What to do – Go through the records below and report each line with "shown" in it.

Data provided –
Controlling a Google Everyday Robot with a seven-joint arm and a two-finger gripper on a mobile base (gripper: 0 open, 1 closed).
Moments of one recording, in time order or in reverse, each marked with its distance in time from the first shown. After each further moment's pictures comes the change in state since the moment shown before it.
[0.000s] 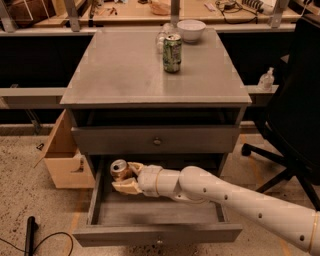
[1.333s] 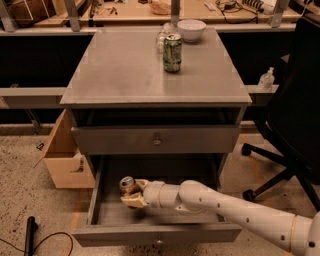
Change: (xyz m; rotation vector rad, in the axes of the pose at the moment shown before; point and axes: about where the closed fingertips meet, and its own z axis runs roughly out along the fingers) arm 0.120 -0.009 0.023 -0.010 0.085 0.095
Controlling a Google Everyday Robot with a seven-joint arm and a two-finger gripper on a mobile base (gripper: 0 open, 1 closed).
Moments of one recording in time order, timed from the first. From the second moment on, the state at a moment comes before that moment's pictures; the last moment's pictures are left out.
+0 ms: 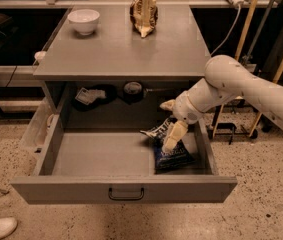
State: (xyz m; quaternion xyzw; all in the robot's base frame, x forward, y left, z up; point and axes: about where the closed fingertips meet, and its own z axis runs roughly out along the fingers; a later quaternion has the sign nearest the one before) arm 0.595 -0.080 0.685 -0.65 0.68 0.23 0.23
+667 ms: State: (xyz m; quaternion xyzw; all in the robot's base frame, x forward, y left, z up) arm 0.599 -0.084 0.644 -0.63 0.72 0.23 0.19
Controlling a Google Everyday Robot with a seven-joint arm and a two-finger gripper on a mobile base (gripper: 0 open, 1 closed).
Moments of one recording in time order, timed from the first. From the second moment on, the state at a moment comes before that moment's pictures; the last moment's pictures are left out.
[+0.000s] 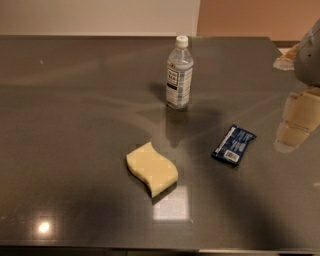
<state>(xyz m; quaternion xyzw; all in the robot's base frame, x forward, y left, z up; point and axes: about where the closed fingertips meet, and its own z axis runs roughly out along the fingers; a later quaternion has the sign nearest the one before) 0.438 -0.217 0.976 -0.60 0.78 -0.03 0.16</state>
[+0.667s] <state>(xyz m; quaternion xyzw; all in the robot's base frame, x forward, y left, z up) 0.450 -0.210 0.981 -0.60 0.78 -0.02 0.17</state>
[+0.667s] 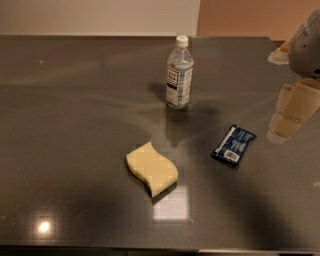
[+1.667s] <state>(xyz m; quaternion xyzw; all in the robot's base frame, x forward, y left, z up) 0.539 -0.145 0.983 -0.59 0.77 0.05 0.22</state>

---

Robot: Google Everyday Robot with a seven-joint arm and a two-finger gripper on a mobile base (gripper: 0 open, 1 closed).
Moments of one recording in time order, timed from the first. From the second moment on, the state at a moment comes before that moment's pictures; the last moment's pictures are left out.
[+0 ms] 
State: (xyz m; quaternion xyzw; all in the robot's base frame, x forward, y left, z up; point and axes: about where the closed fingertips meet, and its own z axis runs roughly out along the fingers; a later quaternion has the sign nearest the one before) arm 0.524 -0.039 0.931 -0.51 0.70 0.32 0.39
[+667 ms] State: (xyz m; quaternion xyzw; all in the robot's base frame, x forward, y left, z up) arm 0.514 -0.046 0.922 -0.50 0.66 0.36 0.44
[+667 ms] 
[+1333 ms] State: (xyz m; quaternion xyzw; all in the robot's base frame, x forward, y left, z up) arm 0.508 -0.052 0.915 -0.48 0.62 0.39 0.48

Exercise output –
Moments of one recording, in time order or in reverse, each marked with its distance in time from the first shown. After each further moment's pictures comes the change in state since the moment shown before it.
Change: (xyz m; rotation vector rad, in the axes of the pose at the moment shown before; point and axes: about where the closed fingertips meet, and its own z axis runs roughly out along the fingers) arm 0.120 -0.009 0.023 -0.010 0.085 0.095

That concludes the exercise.